Usage in python
Dear allen ai
I am trying to use scivocab as a pre-trained model for some topic modelling on scientific papers.
Unfortunately, I cannot download scivocab using SentenceTransformers, and the transformers.pipelines won't work either, since there is no specified pipeline type.
How do you suggest usage in python?
From here https://github.com/allenai/scibert and there's a .sh to get you started. Something like...
from transformers import *
from transformers import pipeline
classifier = pipeline("sentiment-analysis")
tokenizer = AutoTokenizer.from_pretrained('allenai/scibert_scivocab_uncased')
model = AutoModel.from_pretrained('allenai/scibert_scivocab_uncased')
Thanks. It also works if I skip the pipeline i.e.
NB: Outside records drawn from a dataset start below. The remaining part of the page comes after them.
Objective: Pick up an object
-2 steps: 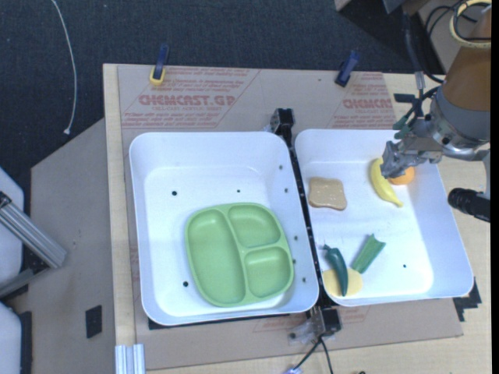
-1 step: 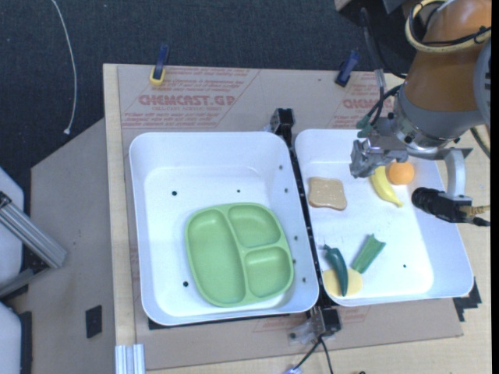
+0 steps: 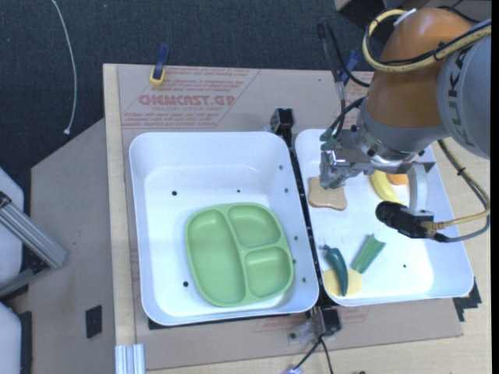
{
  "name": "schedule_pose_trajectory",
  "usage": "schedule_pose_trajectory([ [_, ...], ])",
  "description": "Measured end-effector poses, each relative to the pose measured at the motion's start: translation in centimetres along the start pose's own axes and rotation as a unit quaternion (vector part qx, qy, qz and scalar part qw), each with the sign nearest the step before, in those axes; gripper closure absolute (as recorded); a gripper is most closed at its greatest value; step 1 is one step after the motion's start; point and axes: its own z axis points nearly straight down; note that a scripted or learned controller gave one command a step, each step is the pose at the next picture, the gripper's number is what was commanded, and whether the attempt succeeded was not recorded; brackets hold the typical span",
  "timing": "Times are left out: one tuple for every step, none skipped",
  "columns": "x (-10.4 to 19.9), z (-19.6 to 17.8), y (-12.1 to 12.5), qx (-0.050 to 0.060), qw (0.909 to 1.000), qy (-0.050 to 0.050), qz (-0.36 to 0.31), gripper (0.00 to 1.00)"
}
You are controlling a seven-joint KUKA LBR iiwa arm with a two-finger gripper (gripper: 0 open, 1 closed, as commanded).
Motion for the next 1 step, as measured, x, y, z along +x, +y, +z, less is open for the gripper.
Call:
schedule_pose_trajectory([
  [4.65,1.78,-1.01,0.000,1.0000,-0.001,0.001,1.00],
])
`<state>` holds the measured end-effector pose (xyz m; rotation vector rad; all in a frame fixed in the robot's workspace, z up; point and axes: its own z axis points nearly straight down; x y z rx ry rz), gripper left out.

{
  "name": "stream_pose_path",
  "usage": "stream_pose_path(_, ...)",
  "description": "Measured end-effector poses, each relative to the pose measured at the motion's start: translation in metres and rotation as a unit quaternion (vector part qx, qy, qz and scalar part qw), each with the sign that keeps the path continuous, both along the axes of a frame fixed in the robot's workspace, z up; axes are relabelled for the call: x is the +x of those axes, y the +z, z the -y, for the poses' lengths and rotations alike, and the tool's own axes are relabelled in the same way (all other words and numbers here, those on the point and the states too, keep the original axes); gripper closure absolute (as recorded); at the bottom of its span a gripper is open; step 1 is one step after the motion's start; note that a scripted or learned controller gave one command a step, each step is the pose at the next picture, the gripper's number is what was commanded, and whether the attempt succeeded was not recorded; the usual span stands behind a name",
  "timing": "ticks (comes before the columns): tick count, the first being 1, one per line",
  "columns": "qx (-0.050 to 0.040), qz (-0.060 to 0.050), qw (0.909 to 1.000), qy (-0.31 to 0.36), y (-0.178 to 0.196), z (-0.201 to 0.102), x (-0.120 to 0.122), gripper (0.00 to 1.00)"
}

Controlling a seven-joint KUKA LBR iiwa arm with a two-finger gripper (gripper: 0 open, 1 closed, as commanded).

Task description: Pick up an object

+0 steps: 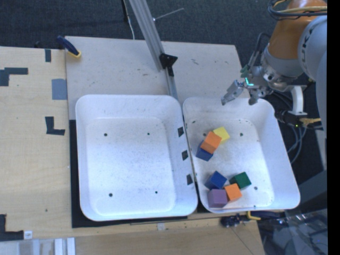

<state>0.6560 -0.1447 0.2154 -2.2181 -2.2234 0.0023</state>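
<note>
White plastic, shallow and sloped: risk of fingers clipping the rim of the right bin (276, 122) on the way down, given the gripper (241, 93) poised over the far wall, at about 12 o'clock of that bin. Spread apart and grasping nothing, by the look of the two fingers splayed left and right.

Tight clusters too, hence a likely miss or a nudge instead of a grip. Orange cube (211, 141) touching the yellow cube (221, 134) and sitting against a blue block (204, 153); could wedge a finger between neighbours or topple the pile.

Nearest target, the orange cube: at roughly 7 o'clock from the gripper, near but clearly apart. Second huddle further on, towards 6 o'clock: blue cube (216, 180), green cube (242, 180), small orange cube (232, 192), purple cube (217, 198), packed just as closely.
</note>
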Motion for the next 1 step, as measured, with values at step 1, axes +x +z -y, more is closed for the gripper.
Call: stream_pose_path(1, -0.0005, 0.0, 1.0, 0.0, 0.0004, 0.0002, 0.0001, 0.0)
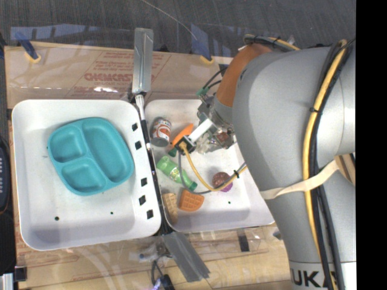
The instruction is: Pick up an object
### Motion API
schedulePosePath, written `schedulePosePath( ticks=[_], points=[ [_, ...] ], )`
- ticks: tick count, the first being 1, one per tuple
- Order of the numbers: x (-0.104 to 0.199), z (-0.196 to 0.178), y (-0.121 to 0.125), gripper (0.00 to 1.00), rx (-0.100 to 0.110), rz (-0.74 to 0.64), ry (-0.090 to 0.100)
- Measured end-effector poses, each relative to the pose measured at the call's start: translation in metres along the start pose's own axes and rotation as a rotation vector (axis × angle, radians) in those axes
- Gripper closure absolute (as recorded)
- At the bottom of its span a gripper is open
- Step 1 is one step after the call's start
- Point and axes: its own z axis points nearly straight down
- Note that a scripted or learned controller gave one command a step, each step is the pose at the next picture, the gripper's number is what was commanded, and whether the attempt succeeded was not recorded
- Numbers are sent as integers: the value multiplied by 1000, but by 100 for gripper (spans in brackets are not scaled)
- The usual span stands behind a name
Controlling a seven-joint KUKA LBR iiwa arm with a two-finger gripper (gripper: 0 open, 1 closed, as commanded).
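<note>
Pincer (188, 142) sits low in the right bin (242, 213), whether clenched I cannot tell, by one orange carrot (182, 135), one can (161, 130), one green bottle (172, 169), one waffle (191, 201). Left bin (36, 222) holds one teal plate (91, 154).
</note>
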Motion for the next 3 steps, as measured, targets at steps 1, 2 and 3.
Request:
schedulePosePath(
  ticks=[1, 2, 3],
  points=[
    [36, 0, -23, 100, 1, 275, -1],
    [-12, 0, 46, 100, 0, 309, 0],
    [-17, -1, 85, 100, 0, 304, 1]
  ],
)
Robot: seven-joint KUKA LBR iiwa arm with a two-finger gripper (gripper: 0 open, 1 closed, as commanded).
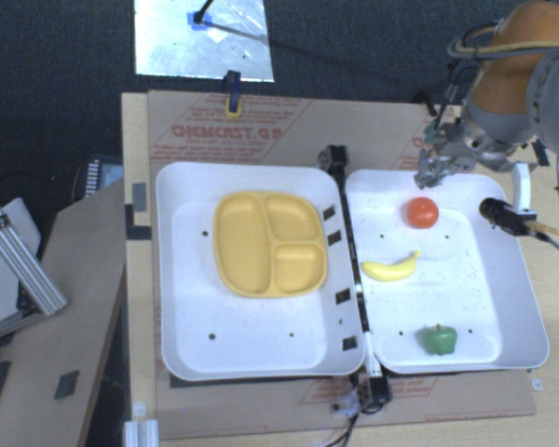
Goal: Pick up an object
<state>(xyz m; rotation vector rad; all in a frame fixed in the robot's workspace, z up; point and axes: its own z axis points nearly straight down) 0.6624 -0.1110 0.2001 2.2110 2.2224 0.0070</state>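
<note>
Fruit is what you are looking at in the right bin (pixel 531 329): a red tomato (pixel 422 212) near the back, a yellow banana (pixel 391 267) in the middle, and a green pepper (pixel 439 339) toward the front edge. The banana is lying flat with its long axis running roughly left to right, its right tip pointing up toward the tomato. Your gripper (pixel 429 175) is hanging over the bin's back rim, just behind the tomato and apart from it. You cannot tell its opening at this angle. The left bin (pixel 182 343) is holding a yellow divided plate (pixel 268 243).
</note>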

from transformers import *
tokenizer = AutoTokenizer.from_pretrained('allenai/scibert_scivocab_uncased')
embed_model = AutoModel.from_pretrained('allenai/scibert_scivocab_uncased')
However, I am unsure if BERTopic is actually using it, or just defaulting to . When I runtopic_model = BERTopic(embedding_model=embed_model, language="english", nr_topics="auto", verbose=True )
topics, probs = topic_model.fit_transform(docs)
the verbose output is:
loading configuration file `.cache\torch\sentence_transformers\sentence-transformers_all-MiniLM-L6-v2\config.json
Model config BertConfig {
"_name_or_path": ".cache\\torch\\sentence_transformers\\sentence-transformers_all-MiniLM-L6-v2\\", "architectures": [
"BertModel"
],
"attention_probs_dropout_prob": 0.1,
"classifier_dropout": null,
"gradient_checkpointing": false,
"hidden_act": "gelu",
"hidden_dropout_prob": 0.1,
"hidden_size": 384,
"initializer_range": 0.02,
"intermediate_size": 1536,
"layer_norm_eps": 1e-12,
"max_position_embeddings": 512,
"model_type": "bert",
"num_attention_heads": 12,
"num_hidden_layers": 6,
"pad_token_id": 0,
"position_embedding_type": "absolute",
"transformers_version": "4.22.2",
"type_vocab_size": 2,
"use_cache": true,
"vocab_size": 30522
}
loading weights file .cache\torch\sentence_transformers\sentence-transformers_all-MiniLM-L6-v2\pytorch_model.bin
All model checkpoint weights were used when initializing BertModel.
All the weights of BertModel were initialized from the model checkpoint at C:\Users\oskar/.cache\torch\sentence_transformers\sentence-transformers_all-MiniLM-L6-v2\.
THis might of course be an issue in the Bertopic package.
I have downloaded the recommended Tensorflow model from the GitHub ReadMe file. But I am not sure how to use that model in Python now. I am new to using BERT and its derivatives, so any help would be appreciated.